I have an EV Calculator that includes calculation of speed based on motor RPM and wheel diameter, so the only other variable you would need is the gear ratio from the motor shaft to the wheel shaft. At 80 km/hr (50 MPH) the wheel will be 314 RPM so if your maximum motor speed is 1000 RPM (actually most motors will easily do 3000-5000), your gear ratio will be about 3:1. At 400 kg and a 3% grade, with all other values as default, the power required will be about 9 HP or 6500 watts, and you can expect to use about 131 Wh/mile. But on flat roads you will need only 5 HP (3800W) and you should use about 77 wh/mile. Those should be considered minimum values and much will depend on component efficiency and driving technique. But a small vehicle as you envision should be able to do about 100-150 Wh/mile average and your 30 mile range would use 3000-4500 Wh. Lithium batteries cost about $0.50/Wh so your pack might be about $2500. This is all theoretical but my results for other vehicles generally are close to real world reported values. Good luck and have fun!

[edit] I see that you plan to use a hub motor in which case there will be no gear reduction and at 1000 RPM on a 54 inch wheel you will be "going like hell" at 160 MPH! But you need to consider the maximum torque of the hub motor which for 1000 RPM and 3000W it will be about 21 lb-ft or 28 N-m.

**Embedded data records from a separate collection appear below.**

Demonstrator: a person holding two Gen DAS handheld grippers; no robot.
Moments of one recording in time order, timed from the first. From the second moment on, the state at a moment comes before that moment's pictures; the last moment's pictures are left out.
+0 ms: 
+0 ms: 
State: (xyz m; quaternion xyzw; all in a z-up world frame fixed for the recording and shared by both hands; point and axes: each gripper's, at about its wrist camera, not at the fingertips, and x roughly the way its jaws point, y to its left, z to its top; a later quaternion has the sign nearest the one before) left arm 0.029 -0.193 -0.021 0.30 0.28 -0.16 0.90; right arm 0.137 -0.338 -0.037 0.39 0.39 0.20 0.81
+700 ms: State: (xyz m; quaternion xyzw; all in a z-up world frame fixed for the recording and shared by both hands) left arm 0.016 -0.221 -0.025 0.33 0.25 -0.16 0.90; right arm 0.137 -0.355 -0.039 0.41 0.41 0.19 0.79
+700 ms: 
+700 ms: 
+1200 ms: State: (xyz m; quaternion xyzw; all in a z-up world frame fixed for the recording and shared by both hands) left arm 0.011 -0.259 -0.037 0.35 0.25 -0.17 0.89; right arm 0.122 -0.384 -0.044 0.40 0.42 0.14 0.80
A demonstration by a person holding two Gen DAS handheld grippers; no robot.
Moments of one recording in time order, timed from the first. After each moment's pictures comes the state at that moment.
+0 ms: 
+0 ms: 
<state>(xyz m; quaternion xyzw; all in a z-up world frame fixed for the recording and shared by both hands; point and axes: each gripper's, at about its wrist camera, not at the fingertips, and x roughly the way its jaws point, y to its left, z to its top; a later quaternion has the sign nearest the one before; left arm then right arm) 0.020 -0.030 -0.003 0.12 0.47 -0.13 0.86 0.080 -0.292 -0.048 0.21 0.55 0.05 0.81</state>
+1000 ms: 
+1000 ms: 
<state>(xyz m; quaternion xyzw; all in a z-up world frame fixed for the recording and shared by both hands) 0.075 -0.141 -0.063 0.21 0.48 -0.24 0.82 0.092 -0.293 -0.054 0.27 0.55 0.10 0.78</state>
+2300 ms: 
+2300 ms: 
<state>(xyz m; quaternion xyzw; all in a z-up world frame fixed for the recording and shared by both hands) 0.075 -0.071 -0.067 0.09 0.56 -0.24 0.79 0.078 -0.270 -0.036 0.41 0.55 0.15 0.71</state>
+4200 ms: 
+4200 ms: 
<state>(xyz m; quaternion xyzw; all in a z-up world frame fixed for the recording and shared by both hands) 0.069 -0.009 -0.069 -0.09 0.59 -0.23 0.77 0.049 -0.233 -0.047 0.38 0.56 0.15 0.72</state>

On a 6% slope at just 50 k/h (38 MPH) you need 185 lb-ft of torque and 158 lb-ft even at just 5 k/h. An electric motor can produce about 3x rated torque for a short while, but that will still be nowhere near enough. This is why hub motors have proven mostly impractical without some sort of reduction gearing. They work OK on a pedal-assisted bicycle where you can provide the start-up torque while the motor kicks in at higher cruising speed, but for hill climbing and acceleration, torque is the key, and a 54 inch wheel is practically impossible for a hub motor.


----------



## BobDeere (Jun 24, 2014)

Thanks Paul !
you helped me put a lot.
i own since before 2 Sinclair C5 and im aware that is the start that is most 
consuming/torque..
so if i understand you right the hub motor of 3 kw is way to small for that size of vehicle..
so know im thinking.. since its a small hub motor made for 10 inch wheels..
maybe i should 2 in the front and only have a "free" wheel at the rear?
or maybe have all 3 wheels with hub motors?
that should help.. or?


----------



## BobDeere (Jun 24, 2014)

please look at these site
http://www.gngebike.com/electric-scooter-motor

they have lots of different motors . kits etc..
what do you think?im most interested in the 10 inch hub
but they also have a "trike kit"..


----------